从董鄂家这里论,椿泰的外祖是舒舒的祖父,两人各有四分之一相同的血脉。
两姓血统加起来,两人重叠点就是八分之三,比同父异母兄弟、或者同母异父兄弟重叠部分少不了多少。
九阿哥也是太祖玄孙,十六分之一的太祖血脉。
与舒舒的八分之一相比,两人重叠的部分十六分之一。
现代社会禁止的是三代之内旁系、直系血亲,那是四分之一的血脉重叠。
十六分之一,血缘应该不算近了!
法律都不禁了!
至于茶叶买卖,舒舒拿起旁边放着的计划书,面上带了沮丧。
早就做好了计划,可是当她拿着这个找两位长辈商量时,两人都毫不犹豫的拒绝。
伯夫人教训道:“钱财够用就行,家里如今这样正好……再多了扎眼,反而是祸患……你素来大气,怎么眼下钻牛角尖?只陪嫁就足以供应你衣食无忧,皇子福晋的身份,是你扶持娘家的底气,却不好用来敛财,那才是得不偿失……”

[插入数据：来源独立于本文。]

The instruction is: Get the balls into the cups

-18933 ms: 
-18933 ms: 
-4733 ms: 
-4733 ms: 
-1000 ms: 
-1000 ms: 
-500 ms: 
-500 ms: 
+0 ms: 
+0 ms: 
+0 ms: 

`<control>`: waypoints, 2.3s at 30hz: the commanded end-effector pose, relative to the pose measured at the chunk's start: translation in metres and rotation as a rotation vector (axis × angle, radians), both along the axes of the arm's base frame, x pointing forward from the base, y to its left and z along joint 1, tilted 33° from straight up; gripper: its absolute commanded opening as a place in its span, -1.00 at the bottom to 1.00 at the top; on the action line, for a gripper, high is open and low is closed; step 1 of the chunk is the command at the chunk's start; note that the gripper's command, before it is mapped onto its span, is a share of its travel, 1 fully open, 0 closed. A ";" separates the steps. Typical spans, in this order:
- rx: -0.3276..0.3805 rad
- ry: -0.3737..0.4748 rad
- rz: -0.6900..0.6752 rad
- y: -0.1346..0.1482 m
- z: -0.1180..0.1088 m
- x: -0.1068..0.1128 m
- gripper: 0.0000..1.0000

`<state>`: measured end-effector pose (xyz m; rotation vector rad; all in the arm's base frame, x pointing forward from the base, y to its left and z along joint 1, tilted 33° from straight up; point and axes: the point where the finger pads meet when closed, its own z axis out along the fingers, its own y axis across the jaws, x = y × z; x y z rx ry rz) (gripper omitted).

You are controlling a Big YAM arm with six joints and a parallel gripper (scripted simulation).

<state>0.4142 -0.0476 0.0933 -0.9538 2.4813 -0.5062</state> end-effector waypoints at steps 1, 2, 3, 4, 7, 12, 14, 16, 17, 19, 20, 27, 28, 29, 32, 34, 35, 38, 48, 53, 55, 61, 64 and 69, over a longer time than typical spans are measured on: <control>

觉罗氏并不反对这门生意,可也是认为自家不宜插手:“即便是亲人,也怕牵扯到经济……往后你要规划你自己个儿的小日子,丈夫、儿女、公婆,而不是老惦记娘家这头……之前跟郭络罗家的官司,谁晓得宜妃那里会不会记着,你这个留在手中,回头要是宜妃待你过得去,你就用来与五福晋合伙……若是宜妃待你寻常,你就留着以后十福晋进门跟十福晋合伙,妯娌里不用各个都交好,可总要有一二亲厚……”
舒舒没有法子,只好打定主意,等到几个弟弟娶亲时贴补。
至于堂兄这里,婚期就在眼跟前,自己未出嫁的身份,倒不好重礼,就等着他儿女落地时备上。
*
转眼到了四月三十,舒舒堂兄锡柱娶亲,伯府大摆宴席,招待贺客亲朋。
伯府就在都统府东侧,两府相邻而居。
只是同都统府的人丁繁茂相比,伯府这边同样的两跨五进大宅却只有三个主子,冷清了许多。
喜棚前天就搭好,今天是正日子,正席就设在未时。
按照古礼,迎娶本应该在晚上,可是因为施行宵禁,从前朝开始迎娶都改成了白天迎娶。
新娘子的嫁妆,昨日就送过来,在新房里铺陈好了,如今是陪嫁嬷嬷看着屋子。
宗女实际上分两种,一种是有爵有俸宗女,是奉恩辅国公以上爵位宗室的嫡女与侧室女,依照父亲品级同等封爵,嫁妆也有内务府置办,剩下的宗女都是无爵宗女,嫁妆自备。
新娘子虽是郡王府格格,可是妾室所出庶女,所以没有封爵,可到底是郡王长女,王府预备的嫁妆也堪为丰厚。
舒舒也是见识了一把,什么是奢婚。
九十六抬嫁妆,除了第一台如意是象征性的,其他分了几大类,房产、地、铺子这种不动产,没有舒舒的多,也有六、七处,收益做私房钱也足够宽裕。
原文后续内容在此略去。